> **About this exercise**
Reproduce the top of the data verbatim, through and including the line that contains "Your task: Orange".

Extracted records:
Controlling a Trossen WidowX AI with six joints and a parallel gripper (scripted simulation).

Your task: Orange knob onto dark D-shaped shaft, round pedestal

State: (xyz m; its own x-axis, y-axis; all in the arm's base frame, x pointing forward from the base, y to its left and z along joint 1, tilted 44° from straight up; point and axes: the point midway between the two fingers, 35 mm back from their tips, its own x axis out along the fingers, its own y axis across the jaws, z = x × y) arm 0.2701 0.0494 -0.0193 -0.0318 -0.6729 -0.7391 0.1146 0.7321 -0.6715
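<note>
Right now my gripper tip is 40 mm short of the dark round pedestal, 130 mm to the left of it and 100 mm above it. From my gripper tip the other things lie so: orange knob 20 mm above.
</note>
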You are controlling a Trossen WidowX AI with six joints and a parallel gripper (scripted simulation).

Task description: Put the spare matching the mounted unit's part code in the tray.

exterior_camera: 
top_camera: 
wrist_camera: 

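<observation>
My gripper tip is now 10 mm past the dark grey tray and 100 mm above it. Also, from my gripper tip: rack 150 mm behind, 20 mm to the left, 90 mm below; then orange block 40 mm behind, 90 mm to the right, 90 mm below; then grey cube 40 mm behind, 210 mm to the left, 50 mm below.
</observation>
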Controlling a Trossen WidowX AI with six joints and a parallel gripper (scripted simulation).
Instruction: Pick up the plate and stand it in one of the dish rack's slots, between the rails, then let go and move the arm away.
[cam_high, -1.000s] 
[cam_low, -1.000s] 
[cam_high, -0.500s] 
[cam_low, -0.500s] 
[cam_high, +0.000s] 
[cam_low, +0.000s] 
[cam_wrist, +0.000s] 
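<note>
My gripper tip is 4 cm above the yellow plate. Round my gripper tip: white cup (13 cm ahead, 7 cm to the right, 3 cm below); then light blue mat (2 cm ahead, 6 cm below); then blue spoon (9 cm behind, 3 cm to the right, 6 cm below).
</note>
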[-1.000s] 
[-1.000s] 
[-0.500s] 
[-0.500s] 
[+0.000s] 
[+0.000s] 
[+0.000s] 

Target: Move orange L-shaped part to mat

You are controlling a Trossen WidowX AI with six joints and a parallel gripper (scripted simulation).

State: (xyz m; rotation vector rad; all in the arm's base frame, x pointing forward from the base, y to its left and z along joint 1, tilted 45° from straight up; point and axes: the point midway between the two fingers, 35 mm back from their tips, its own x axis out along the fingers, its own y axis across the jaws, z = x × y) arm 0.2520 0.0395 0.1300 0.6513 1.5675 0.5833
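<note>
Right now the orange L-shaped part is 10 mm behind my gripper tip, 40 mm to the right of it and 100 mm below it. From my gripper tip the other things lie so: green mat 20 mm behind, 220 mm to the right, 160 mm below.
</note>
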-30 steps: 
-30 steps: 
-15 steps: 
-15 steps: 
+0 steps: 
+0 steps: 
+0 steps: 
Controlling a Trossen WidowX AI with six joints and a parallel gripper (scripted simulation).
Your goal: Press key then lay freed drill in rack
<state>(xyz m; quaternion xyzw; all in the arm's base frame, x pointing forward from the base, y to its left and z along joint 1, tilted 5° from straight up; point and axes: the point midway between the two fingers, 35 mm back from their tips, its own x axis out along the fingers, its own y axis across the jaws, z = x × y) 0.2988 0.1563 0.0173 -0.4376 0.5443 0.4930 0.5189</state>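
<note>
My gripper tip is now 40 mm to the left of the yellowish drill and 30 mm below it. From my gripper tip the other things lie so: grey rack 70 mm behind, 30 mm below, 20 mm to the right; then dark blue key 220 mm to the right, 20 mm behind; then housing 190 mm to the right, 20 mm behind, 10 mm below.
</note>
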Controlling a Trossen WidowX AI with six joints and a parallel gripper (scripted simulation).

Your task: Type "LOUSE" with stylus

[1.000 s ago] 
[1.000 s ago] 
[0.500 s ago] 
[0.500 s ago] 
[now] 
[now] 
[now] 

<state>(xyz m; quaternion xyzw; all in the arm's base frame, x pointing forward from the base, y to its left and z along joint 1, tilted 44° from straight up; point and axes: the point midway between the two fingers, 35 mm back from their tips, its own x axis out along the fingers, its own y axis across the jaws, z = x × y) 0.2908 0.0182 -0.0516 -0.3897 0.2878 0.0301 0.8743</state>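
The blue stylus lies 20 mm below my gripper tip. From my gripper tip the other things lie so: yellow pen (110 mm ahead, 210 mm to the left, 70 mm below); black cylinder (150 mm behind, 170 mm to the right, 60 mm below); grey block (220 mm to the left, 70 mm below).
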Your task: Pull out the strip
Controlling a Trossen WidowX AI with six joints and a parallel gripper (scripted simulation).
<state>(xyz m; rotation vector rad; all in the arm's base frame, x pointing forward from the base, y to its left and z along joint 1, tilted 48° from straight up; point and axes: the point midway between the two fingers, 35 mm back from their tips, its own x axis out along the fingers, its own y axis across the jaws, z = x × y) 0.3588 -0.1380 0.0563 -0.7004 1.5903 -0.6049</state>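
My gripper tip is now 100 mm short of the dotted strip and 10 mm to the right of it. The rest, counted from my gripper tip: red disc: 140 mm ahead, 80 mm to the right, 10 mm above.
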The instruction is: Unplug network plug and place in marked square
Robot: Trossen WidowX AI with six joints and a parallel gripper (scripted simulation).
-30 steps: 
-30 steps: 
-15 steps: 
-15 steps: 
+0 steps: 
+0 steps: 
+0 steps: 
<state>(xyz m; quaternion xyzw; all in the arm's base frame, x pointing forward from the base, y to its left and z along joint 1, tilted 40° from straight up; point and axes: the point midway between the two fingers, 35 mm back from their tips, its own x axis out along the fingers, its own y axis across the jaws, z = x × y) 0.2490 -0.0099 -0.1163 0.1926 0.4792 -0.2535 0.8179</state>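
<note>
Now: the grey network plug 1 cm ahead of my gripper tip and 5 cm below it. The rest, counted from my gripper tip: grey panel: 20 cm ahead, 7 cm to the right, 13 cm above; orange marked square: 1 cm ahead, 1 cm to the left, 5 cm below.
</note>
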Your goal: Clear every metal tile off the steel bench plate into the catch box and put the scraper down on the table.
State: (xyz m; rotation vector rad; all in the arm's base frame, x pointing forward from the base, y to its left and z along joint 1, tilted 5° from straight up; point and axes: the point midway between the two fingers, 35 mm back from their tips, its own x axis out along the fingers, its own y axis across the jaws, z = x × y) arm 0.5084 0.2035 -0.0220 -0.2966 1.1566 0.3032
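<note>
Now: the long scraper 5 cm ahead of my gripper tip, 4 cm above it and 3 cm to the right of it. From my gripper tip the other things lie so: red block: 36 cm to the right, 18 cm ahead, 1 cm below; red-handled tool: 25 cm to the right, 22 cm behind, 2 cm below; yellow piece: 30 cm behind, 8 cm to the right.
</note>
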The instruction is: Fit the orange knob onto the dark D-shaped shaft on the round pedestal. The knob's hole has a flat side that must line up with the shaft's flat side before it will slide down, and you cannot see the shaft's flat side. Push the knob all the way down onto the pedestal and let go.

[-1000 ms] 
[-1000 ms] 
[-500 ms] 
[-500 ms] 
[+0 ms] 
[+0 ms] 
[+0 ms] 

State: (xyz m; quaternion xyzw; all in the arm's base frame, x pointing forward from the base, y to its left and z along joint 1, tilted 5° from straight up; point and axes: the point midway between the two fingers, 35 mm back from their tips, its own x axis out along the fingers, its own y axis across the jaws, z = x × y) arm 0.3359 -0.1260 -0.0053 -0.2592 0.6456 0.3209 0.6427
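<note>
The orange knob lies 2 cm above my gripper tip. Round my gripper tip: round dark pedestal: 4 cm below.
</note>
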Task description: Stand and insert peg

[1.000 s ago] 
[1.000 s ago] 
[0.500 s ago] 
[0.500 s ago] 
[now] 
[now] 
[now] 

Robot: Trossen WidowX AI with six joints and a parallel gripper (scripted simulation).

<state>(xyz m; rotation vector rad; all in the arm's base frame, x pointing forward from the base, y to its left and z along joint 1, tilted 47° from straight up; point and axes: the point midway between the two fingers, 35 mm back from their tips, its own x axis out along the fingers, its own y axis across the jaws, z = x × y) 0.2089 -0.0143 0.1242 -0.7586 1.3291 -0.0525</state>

> **Solved problem**
Controlling a Trossen WidowX AI with six joints and a parallel gripper (scripted simulation).

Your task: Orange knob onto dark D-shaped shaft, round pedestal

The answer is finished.